Howler monkeys that roar the loudest have the lowest sperm count and smaller testicles.
New research shows that the males making the most noise are trying to make up for smaller testicles and lower sperm count, at least in howler monkeys, according to an article on themarketbusiness.com.
The report on the study published in Current Biology, says researchers found that there was a connection between the size of a species’ hyoid and the “formant spacing” of its mating calls. The hyoid is a u-shaped bone that supports the tongue and larynx. Formant spacing is a measure of the deepness and resonance of the callings made by the species. So, having a large hyoid generally means the louder the call.
Ironically, in the howler monkeys research, there is also an inverse liner correlation between the size of the hyoid and the testes, with the smallest testicles being able to produce the deepest calls.
Apparently in the howler monkey universe, you can use the body’s energy to produce a lot of noise, or a lot of sperm, but not both.
Howler monkeys, native to Central and South America, produce among the loudest roars of any animals and can be heard for miles. They have been observed making the loud roars for as much as 40 minutes, possibly to keep other males away from potential mates.
A team of researchers led by Jacob Dunn, an evolutionary biologist at the University of Cambridge in the United Kingdom, found that the measurements of the hyoid and testes also related to the size of the monkey’s social group. The group with smaller testicles had more males in the group than the ones with the larger testes.
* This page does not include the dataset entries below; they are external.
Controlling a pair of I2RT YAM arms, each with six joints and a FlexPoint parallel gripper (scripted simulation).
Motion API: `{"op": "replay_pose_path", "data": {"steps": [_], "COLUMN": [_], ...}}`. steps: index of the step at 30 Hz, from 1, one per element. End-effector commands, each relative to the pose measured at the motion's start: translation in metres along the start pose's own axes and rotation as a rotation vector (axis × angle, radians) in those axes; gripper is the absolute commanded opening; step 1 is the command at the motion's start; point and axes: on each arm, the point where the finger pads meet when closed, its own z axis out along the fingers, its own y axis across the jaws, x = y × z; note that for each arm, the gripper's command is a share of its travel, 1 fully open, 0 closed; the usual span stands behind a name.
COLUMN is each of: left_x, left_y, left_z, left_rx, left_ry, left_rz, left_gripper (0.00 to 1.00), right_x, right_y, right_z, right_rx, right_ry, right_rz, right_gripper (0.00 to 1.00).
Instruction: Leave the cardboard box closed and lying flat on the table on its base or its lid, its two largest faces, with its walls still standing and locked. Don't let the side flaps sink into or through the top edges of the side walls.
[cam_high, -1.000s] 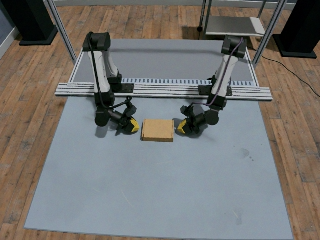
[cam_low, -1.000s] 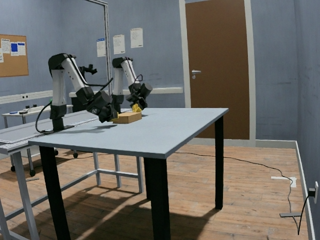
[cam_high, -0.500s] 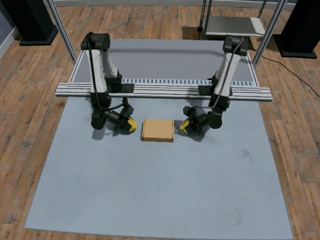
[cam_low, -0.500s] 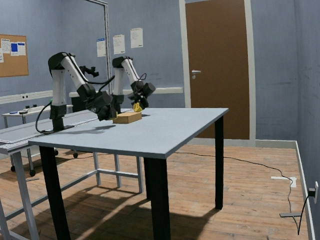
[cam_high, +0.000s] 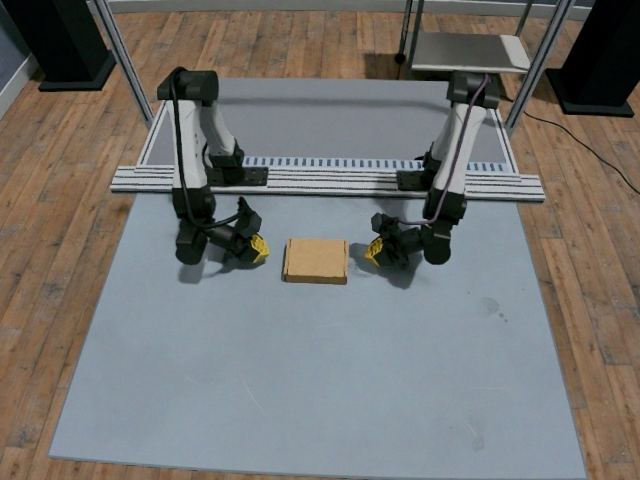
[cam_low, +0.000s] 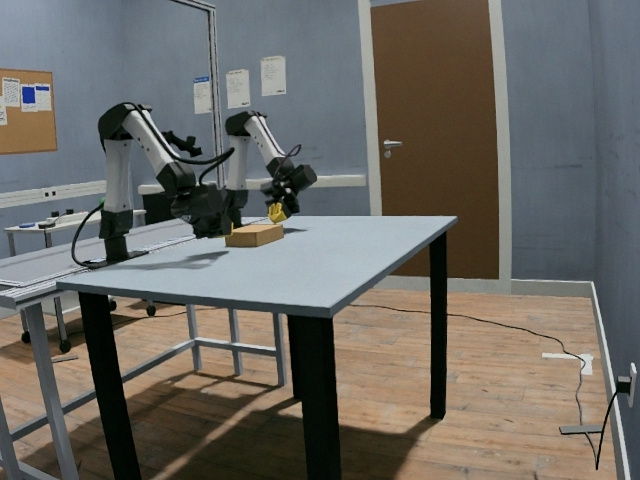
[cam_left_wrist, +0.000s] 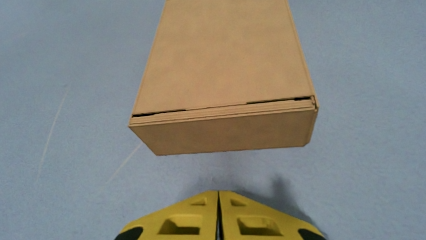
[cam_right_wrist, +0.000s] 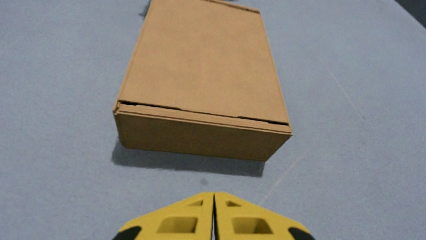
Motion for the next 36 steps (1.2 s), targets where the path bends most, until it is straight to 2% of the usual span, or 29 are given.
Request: {"op": "replay_pose_path", "data": {"steps": [1, 21, 22, 36], "left_x": [-0.002, -0.002, -0.013, -0.039], "left_y": [0.003, 0.008, 0.012, 0.007], "left_z": [-0.003, -0.021, -0.032, -0.086], "left_rx": [0.036, 0.113, 0.08, -0.008], "left_ry": [-0.008, -0.008, 0.007, 0.122], "left_rz": [-0.031, -0.168, -0.143, -0.317], "left_gripper": [0.0, 0.0, 0.0, 0.0], "right_x": [0.0, 0.003, -0.009, -0.045], "right_y": [0.001, -0.004, -0.008, -0.004], "right_z": [-0.003, -0.021, -0.031, -0.08], "right_rx": [-0.038, -0.12, -0.089, -0.002], "right_ry": [-0.006, 0.005, 0.018, 0.128], "right_rz": [0.039, 0.177, 0.151, 0.324], "right_gripper": [0.0, 0.0, 0.0, 0.0]}}
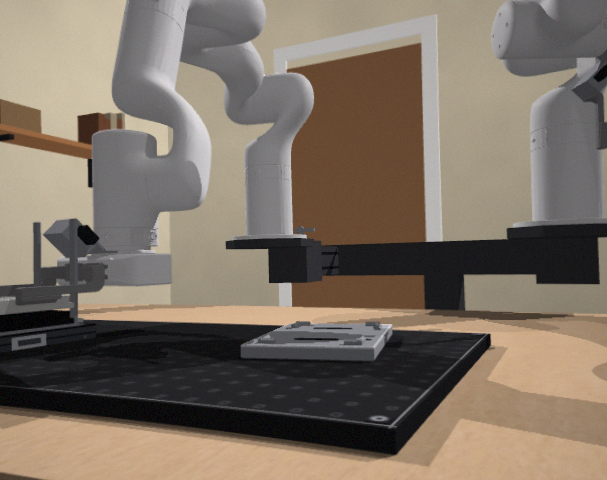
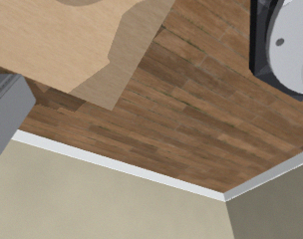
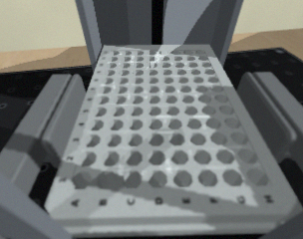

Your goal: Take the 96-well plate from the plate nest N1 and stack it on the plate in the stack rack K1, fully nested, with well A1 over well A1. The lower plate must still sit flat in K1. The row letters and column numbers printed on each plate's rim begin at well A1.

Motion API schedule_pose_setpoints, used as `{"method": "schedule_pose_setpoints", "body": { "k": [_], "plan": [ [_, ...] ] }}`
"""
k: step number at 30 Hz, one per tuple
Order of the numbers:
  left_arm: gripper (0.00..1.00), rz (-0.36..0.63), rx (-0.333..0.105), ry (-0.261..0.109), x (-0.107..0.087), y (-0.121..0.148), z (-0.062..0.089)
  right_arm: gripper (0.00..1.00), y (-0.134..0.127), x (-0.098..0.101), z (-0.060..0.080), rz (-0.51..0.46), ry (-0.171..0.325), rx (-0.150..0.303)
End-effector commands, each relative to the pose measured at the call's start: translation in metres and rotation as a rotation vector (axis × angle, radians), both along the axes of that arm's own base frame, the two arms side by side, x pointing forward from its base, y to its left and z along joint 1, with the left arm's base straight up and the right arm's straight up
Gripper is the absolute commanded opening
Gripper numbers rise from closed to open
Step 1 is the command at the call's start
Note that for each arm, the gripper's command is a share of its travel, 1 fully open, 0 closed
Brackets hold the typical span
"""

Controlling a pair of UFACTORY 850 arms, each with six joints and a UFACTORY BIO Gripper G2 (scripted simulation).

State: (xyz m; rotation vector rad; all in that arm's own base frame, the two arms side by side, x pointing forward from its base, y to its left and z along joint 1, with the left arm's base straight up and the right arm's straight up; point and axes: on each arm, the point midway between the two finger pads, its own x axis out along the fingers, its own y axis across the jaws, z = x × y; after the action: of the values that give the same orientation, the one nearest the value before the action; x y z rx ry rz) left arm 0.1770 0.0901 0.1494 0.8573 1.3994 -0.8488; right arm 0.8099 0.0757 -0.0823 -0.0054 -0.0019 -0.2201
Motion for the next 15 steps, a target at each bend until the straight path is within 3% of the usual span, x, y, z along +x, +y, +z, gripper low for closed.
{"method": "schedule_pose_setpoints", "body": {
  "k": [1,15],
  "plan": [
    [1.0,0.0,0.0,-0.001,0.0003,0.0,0.0001,0.0,0.0002,0.0009,0.0007,0.0,-0.002,0.0],
    [1.0,0.0,0.0,-0.001,0.0003,0.0,0.0001,0.0,0.0001,0.0009,-0.0017,0.0,-0.002,0.0]
  ]
}}
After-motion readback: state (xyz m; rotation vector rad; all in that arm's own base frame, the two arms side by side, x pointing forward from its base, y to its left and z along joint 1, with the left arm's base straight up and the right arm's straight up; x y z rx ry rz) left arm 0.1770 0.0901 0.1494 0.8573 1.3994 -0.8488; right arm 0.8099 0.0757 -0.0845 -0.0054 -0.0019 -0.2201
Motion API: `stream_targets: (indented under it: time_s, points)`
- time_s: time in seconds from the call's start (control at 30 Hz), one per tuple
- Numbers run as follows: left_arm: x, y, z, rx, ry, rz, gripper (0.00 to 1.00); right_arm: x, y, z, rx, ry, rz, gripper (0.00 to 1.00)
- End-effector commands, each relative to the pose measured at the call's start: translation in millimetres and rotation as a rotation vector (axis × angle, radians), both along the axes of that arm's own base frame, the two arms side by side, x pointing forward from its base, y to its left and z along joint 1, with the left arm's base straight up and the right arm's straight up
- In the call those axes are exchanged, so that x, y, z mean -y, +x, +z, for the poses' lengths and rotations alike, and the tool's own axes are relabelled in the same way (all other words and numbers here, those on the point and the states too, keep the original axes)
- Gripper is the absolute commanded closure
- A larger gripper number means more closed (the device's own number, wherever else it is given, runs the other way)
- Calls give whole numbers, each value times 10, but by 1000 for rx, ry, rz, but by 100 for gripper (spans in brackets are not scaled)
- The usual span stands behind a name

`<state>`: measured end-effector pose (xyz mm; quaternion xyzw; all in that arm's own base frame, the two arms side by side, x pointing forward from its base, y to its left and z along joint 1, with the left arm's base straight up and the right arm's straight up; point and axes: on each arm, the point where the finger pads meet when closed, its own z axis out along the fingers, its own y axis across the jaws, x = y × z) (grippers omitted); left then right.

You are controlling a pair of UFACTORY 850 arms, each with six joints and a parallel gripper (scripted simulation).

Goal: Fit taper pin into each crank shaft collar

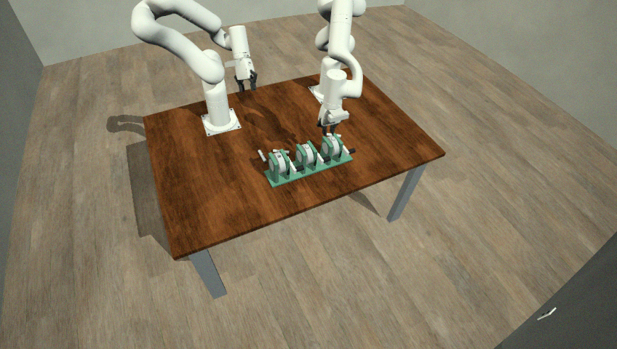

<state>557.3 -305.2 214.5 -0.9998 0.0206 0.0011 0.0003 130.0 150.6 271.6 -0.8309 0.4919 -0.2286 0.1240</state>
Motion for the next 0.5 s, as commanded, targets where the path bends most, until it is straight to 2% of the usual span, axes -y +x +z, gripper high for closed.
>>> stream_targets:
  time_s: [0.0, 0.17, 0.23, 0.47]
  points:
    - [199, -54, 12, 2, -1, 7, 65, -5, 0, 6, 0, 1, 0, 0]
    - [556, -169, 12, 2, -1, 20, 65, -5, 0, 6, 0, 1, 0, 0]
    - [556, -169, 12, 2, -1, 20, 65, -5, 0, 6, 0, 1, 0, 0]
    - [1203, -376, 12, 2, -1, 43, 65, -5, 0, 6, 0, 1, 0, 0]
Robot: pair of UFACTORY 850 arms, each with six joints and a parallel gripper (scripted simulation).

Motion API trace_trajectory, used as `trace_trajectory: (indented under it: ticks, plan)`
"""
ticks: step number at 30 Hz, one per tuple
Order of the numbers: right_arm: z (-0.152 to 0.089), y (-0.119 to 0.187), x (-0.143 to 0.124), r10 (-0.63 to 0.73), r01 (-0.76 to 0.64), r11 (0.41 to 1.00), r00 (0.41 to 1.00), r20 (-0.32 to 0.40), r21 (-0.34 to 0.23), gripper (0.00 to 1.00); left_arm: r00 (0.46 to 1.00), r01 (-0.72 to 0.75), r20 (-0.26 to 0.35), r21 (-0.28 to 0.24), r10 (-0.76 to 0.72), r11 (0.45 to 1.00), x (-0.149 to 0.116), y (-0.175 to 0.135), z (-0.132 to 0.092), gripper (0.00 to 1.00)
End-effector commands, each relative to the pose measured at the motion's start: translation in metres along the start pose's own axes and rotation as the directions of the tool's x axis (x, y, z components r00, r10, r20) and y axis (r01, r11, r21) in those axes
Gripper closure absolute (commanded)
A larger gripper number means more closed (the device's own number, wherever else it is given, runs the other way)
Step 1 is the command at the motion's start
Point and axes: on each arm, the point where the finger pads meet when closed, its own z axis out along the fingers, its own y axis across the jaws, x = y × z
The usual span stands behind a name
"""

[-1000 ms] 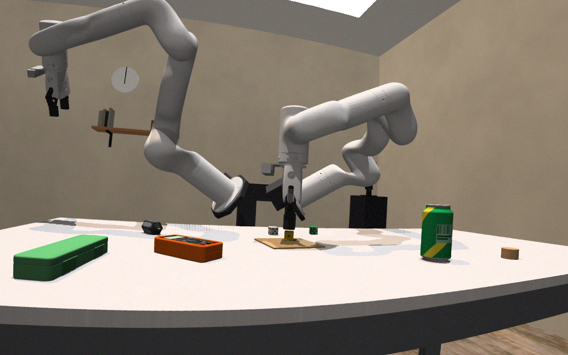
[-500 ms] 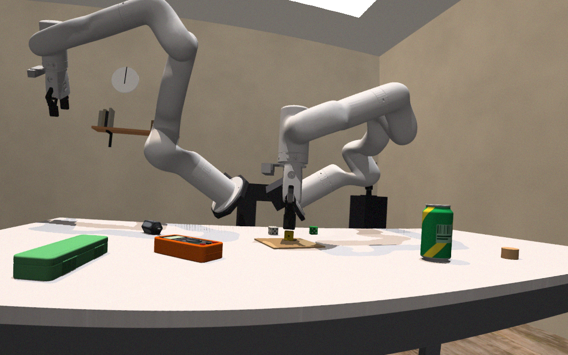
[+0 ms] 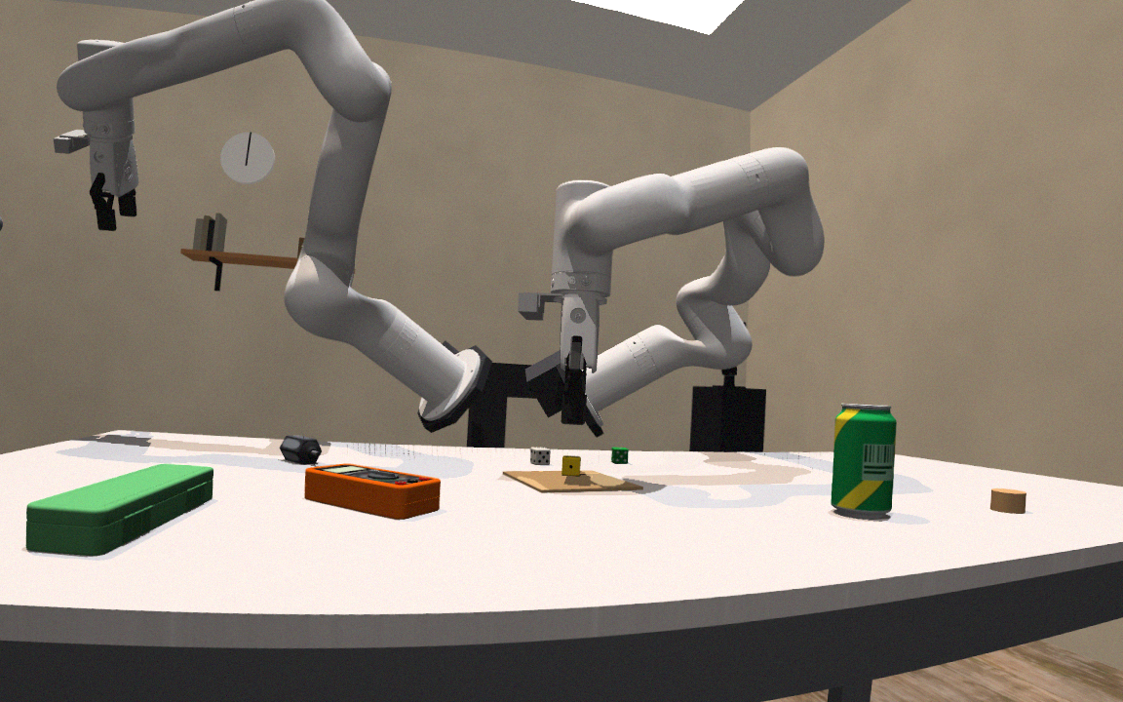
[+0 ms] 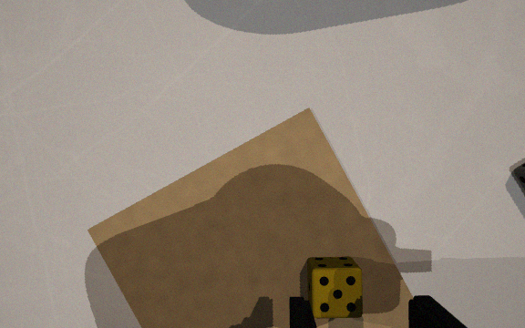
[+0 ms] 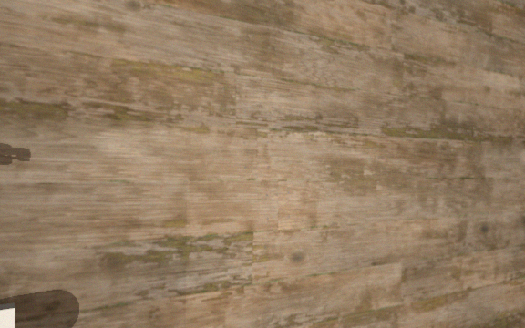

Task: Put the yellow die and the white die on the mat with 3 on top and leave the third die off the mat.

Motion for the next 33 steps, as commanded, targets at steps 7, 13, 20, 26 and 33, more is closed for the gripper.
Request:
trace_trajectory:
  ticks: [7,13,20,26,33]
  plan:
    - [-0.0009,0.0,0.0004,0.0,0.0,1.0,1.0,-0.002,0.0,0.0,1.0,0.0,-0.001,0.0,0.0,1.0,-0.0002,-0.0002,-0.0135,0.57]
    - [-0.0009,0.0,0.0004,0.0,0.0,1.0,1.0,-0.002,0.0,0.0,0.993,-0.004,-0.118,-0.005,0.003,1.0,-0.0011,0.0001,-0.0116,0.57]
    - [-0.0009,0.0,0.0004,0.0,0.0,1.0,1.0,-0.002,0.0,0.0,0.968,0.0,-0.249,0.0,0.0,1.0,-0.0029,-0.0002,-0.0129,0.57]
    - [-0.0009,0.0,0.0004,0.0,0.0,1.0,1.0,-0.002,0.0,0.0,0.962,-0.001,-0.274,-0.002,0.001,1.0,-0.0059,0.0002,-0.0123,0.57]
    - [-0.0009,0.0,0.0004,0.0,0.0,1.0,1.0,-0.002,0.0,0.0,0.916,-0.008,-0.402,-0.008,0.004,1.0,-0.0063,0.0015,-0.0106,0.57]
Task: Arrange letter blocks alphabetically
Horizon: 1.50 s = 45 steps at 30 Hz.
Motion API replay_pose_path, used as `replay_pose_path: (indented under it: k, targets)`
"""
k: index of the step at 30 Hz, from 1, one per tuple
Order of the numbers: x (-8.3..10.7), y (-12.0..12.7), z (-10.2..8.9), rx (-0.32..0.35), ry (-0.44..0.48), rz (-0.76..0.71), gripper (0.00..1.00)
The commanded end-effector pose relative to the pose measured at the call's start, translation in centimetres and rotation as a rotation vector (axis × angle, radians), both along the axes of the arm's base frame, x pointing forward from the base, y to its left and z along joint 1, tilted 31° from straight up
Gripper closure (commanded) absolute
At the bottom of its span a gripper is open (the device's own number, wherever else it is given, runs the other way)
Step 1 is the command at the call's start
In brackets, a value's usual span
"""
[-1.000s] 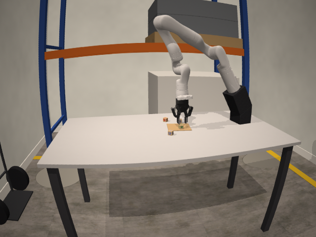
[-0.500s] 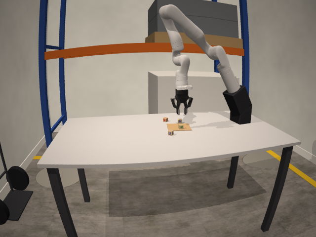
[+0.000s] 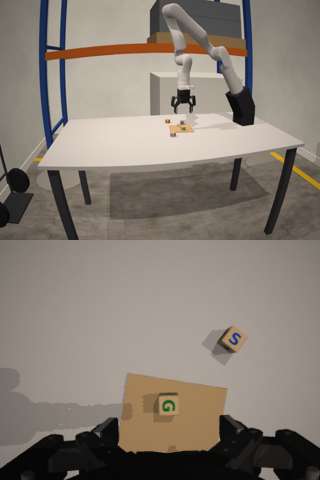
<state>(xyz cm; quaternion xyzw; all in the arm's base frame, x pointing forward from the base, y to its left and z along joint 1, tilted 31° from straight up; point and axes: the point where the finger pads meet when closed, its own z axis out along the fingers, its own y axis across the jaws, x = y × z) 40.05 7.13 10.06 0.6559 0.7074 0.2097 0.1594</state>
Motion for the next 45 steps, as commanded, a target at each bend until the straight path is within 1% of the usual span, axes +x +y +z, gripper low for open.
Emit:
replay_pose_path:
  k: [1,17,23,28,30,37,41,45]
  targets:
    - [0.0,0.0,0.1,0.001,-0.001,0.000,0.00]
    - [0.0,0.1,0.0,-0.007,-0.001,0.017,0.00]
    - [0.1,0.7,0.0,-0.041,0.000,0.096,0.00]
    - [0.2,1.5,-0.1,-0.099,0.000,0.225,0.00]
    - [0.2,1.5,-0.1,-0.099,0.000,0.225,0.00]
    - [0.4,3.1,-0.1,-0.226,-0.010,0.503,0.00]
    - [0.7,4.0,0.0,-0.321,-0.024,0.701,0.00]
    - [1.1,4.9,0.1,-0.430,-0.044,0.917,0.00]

The team believes that the males in the groups with smaller testes spend more time and energy fending off other male suitors from other groups, while those males in larger groups invest their energy in producing more sperm to increase their chances of successfully mating.
Dunn says, “You can’t invest in everything at once. Perhaps surprisingly, given sperm’s reputation as an abundant resource, there is strong evidence that sperm production is actually quite costly.” He adds that howling for as much as 40 minutes is a very strenuous activity as well.
Dawn Kitchen, a physical anthropologist at Ohio State University, Columbus, who was not involved with the work said that instead of using their roars to compete within their own social group, small group males expend their energy to discourage males from outside the group, while the males in larger groups invest their energy in sperm production to mate with local females.